Exercise requirements:
Extract all lines from the data beneath that include the word "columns".

Exercise input:
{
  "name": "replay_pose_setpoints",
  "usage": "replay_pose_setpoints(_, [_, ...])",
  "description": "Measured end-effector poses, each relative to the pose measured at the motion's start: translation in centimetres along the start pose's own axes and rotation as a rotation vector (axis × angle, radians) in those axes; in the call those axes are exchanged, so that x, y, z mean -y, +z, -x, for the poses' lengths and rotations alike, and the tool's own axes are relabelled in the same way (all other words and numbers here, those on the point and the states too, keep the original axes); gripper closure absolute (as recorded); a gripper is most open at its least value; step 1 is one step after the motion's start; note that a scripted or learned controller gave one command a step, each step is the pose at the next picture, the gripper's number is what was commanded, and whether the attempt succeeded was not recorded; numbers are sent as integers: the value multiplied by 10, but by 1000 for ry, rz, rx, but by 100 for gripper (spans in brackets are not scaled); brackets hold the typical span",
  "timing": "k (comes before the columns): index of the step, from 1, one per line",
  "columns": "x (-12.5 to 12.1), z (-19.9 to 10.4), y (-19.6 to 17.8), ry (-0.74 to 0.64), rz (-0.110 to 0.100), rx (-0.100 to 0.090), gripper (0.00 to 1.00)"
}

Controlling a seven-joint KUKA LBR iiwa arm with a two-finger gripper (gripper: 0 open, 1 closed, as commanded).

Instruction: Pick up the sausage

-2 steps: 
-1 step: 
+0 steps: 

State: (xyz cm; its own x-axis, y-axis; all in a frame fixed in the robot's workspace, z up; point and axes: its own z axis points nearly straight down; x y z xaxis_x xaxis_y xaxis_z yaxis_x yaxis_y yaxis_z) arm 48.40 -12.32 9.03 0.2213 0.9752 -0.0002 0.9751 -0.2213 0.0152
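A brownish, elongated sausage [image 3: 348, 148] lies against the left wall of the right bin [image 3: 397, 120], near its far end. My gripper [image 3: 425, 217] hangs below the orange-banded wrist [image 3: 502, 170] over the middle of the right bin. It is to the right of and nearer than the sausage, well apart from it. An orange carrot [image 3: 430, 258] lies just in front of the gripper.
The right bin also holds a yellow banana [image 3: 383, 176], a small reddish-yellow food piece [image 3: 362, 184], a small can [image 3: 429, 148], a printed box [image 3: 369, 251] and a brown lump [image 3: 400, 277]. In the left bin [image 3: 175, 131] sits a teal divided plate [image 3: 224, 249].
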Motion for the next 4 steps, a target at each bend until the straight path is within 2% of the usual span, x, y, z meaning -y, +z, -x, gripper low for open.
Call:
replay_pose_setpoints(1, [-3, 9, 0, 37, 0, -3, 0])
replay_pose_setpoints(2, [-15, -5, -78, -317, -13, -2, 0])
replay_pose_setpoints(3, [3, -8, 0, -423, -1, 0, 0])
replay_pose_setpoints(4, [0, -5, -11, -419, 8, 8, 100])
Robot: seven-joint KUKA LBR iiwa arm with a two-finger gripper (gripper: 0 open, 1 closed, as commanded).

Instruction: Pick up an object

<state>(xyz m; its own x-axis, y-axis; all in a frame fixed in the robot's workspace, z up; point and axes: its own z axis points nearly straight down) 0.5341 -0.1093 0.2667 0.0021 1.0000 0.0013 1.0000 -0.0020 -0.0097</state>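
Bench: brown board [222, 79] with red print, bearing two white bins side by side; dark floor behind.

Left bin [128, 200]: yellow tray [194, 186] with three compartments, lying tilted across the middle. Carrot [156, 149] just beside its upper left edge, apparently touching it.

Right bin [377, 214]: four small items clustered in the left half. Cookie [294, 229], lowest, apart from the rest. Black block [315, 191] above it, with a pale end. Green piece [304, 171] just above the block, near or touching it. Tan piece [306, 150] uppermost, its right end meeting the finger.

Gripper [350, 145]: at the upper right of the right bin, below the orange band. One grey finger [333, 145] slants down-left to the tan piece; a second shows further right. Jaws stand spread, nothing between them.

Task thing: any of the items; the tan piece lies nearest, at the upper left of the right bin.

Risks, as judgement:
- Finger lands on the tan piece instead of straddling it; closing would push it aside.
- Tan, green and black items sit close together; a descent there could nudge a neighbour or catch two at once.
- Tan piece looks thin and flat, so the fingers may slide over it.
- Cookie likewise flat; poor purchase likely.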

Result:
  "timing": "k (comes before the columns): index of the step, from 1, one per line",
  "columns": "x (-12.5 to 12.1), z (-19.9 to 10.4), y (-19.6 to 17.8), ry (-0.74 to 0.64), rz (-0.110 to 0.100), rx (-0.100 to 0.090), gripper (0.00 to 1.00)"

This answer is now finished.